Я рассмотрю этот вопрос только в отношении политических движений, установок, философских школ — «политических» в самом широком смысле, то есть там, где это касается общества в целом, явно выходя за рамки частной сферы. Кроме того, я хотел бы несколько сместить предмет разговора: речь пойдёт не только и не в первую очередь о радикальных экстремистах, меньшинствах, антиправительственных элементах и т.п., а скорее о толерантности к большинству, к официальной и публичной точке зрения, к установленным мерам защиты свободы. В этом смысле разговор может касаться только демократических обществ, где индивиды как члены политических и других организаций участвуют в выработке и осуществлении политики. В авторитарной системе о людях нельзя сказать, что они проявляют толерантность в отношении политики — они её претерпевают.

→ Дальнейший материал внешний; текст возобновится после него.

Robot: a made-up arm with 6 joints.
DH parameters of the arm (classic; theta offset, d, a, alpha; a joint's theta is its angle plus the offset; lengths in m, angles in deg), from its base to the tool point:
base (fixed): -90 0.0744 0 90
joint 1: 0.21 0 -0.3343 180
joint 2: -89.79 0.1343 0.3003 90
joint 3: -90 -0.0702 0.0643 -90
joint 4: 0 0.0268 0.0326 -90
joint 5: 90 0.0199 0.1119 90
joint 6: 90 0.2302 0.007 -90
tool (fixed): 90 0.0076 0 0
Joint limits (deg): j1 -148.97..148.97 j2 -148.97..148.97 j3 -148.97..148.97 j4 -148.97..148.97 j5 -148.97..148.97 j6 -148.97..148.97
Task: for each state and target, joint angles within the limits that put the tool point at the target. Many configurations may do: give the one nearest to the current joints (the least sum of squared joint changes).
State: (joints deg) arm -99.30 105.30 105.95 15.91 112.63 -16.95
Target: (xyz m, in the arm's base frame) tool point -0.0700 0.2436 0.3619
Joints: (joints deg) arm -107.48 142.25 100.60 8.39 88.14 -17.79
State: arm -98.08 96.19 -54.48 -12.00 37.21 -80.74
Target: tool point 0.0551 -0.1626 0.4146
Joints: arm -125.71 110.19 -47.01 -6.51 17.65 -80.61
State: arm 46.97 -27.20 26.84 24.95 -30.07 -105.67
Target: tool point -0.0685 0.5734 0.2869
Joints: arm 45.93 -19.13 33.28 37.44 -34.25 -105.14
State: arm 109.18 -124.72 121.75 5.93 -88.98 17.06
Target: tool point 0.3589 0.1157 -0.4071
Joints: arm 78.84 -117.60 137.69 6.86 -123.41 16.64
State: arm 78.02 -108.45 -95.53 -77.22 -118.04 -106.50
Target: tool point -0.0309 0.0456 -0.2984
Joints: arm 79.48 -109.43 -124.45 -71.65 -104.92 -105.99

В системе, где практические гражданские права и свободы защищены конституцией (в основном и без каких-либо множественных или слишком существенных исключений), оппозиция и несогласие терпимы, если только они не прибегают к насилию и к организации насильственного подрыва власти. В основании этого лежит мысль о том, что нынешнее общество свободно и любые усовершенствования — даже изменения в общественной структуре и общественных ценностях — могут происходить без нарушения нормального течения событий, подготавливаясь в ходе свободной и равной дискуссии на открытом рынке идей и товаров (7) . Вспомним ещё раз мысль Джона Стюарта Милля. Она основывается на скрытой предпосылке: свободная и равная дискуссия может выполнять приписываемую ей функцию только в случае её рациональности, т.е. если она является выражением независимой мысли, свободной от индоктринирования, манипуляции, внешнего авторитета. Понятие плюрализма и баланса властей не может компенсировать это требование. Теоретически можно сконструировать положение вещей, при котором множество различных влияний, интересов и властей уравновешивают друг друга, что на выходе даёт действительно общий и рациональный интерес. Однако подобная конструкция плохо согласуется с обществом, в котором силы остаются неравными и диспропорция между ними даже увеличивается при естественном развитии событий. Ещё хуже она согласуется с таким положением вещей, когда разнообразие сил и влияний объединяется и коагулирует (сгущается) в подавляющее целое, интегрирующее противодействующие друг другу силы посредством повышающегося уровня жизни и увеличивающейся концентрации власти. Поэтому рабочий, чьи действительные интересы находятся в конфликте с интересами менеджмента, обычный потребитель, чьи действительные интересы находятся в конфликте с интересами производителя, интеллектуал, чье призвание находится в конфликте с интересами его работодателя, попадают в подчинение к системе, против которой они бессильны, а протест выглядит неразумным. Идеи альтернатив вытесняются в сугубо утопическое измерение, ибо свободное общество совершенно нереалистично и неопределенно далеко от существующих обществ. В этих обстоятельствах любые улучшения, которые могут произойти «в естественном течении событий» и без потрясений, вероятнее всего, будут улучшениями, обусловленными частными интересами тех, кто контролирует целое.
Кроме того, меньшинства, которые стремятся к изменению целого, при оптимальных условиях, которые достаточно редки, должны располагать свободой слова, дискуссий, собраний, не опасаясь и не чувствуя своей беспомощности перед лицом подавляющего большинства, которое препятствует качественным социальным переменам. Это большинство находится в прочной зависимости от возрастающего удовлетворения потребностей, технического и духовного координирования, которые порождают общую беспомощность радикальных групп перед хорошо отлаженным механизмом общественной системы.
В демократическом обществе изобилия нет недостатка в дискуссиях, и в нынешних обстоятельствах они достаточно толерантны. Можно услышать все точки зрения — коммунистов и фашистов, левых и правых, белых и чёрных, сторонников гонки вооружений и разоружения. Более того, в бесконечных дебатах, ведущихся в средствах массовой информации, глупое мнение воспринимается с таким же уважением, как и разумное, плохо информированный человек может иметь столько же времени для своего выступления, как и хорошо информированный, пропаганда соседствует с образованием, истина с ложью. Эта чистая толерантность по отношению как к осмысленному, так и к бессмыслице оправдывается тем демократическим аргументом, что никто, ни группа, ни индивид не являются собственниками истины и способности определять, что правильно или неправильно, хорошо или плохо. Поэтому неё противоборствующие мнения должны быть представлены «народу», который должен обдумать их и сделать выбор. Но, как я уже говорил, демократический аргумент предполагает то обязательное условие, что народ должен быть способен обдумывать и выбирать на основе знания, а для этого он должен иметь доступ к правдивой информации, и её оценка невозможна без подлинной автономии мысли.